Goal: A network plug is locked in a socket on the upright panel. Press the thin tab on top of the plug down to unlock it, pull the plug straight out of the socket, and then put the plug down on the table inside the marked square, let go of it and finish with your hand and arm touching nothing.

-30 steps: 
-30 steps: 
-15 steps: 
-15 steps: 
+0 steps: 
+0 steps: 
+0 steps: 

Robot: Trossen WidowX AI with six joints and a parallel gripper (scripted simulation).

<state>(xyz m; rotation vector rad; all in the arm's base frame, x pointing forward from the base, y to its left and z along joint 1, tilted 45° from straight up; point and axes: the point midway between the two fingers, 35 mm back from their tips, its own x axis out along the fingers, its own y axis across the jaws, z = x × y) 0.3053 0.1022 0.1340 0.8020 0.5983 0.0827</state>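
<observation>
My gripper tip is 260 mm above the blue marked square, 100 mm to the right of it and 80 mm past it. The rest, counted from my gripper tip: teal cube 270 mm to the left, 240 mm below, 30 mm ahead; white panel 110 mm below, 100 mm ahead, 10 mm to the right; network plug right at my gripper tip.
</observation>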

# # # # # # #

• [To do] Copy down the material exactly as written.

• [Reply to the exercise]
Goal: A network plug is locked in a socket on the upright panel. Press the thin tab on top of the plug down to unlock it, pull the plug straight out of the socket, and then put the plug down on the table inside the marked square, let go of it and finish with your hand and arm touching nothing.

-30 steps: 
-30 steps: 
-15 steps: 
-15 steps: 
+0 steps: 
+0 steps: 
+0 steps: 

Robot: Trossen WidowX AI with six joints and a parallel gripper (scripted simulation).

<state>(xyz m; rotation vector rad; all in the arm's base frame, x pointing forward from the base, y to its left and z along joint 1, tilted 45° from straight up; point and axes: the point midway between the two fingers, 35 mm back from their tips, its own x axis out along the fingers, its own y axis across the jaws, z = x × y) 0.3053 0.1022 0.1340 0.8020 0.5983 0.0827</state>
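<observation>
My gripper tip is 260 mm above the blue marked square, 100 mm to the right of it and 80 mm past it. The rest, counted from my gripper tip: teal cube 270 mm to the left, 240 mm below, 30 mm ahead; white panel 110 mm below, 100 mm ahead, 10 mm to the right; network plug right at my gripper tip.
</observation>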

Nothing more belongs to this answer.